Let’s back up and check your assumptions: How did you check that the disk usage of your home folder is 385GiB and that there are 780GiB of free disk space on your external drive?

You can store the output of rsync in a file by using rsync ALL_THE_OPTIONS_YOU_USED > rsync-output.txt. This creates a file called rsync-output.txt in your current directory which you can inspect later.

This, however means that you won’t see the output right away. You can also use rsync ALL_THE_OPTIONS_YOU_USED | tee rsync-output.txt, which will both create the file and display the output on your terminal while it is being produced.

What does that mean?

Imagine your hard drive like a giant cupboard of drawers. Each drawer can only have one label, so you must only ever store one “thing” in one drawer, otherwise you wouldn’t be able to label the thing accurately and end up not knowing what went where.

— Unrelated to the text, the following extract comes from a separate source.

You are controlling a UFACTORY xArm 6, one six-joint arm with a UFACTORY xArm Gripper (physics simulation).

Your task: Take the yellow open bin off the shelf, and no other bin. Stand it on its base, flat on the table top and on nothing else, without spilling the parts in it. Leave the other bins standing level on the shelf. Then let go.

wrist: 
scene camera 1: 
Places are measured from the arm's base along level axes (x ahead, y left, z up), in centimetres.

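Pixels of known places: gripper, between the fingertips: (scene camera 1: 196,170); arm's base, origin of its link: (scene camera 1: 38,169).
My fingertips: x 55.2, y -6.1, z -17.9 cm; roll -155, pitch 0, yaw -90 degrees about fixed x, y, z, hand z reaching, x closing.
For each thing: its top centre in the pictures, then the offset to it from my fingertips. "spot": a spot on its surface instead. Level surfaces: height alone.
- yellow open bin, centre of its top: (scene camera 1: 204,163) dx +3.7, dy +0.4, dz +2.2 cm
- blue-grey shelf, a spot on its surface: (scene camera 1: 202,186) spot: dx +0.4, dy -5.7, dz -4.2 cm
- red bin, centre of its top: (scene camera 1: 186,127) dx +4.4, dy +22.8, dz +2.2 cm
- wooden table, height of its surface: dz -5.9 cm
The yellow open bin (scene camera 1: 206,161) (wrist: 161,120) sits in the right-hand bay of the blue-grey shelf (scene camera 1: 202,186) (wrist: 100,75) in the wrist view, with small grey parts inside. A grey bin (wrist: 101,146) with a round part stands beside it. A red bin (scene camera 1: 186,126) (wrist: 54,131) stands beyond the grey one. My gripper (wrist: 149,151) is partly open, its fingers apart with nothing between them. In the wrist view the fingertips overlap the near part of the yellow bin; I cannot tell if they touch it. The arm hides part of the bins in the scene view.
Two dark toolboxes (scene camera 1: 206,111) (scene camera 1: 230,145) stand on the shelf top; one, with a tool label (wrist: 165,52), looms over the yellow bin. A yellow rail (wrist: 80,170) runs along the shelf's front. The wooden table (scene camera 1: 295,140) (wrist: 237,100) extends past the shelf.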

If you have giant drawers (a large block size), but only tiny things (small files) to store, you end up wasting a lot of space in the drawer. It could fit a desktop computer, but you’re only putting in a phone. This problem is called “internal fragmentation” and causes files to take up way more space than it would seem they need.

–––––

However, in your case, the target block size is actually smaller, so this is not the issue you’re facing.

Spaces are enough to handle spaces. That file path is valid.

Could it be you have lots of tiny files and/or a rather large-ish block size on your SSD?

You can check the block size with sudo blockdev --getbsz /dev/$THE_DEVICE.

I dare you knock on your neighbor’s door and ask them what chromium is. If they come back to you within the week and answer “a browser”, you give them a cookie.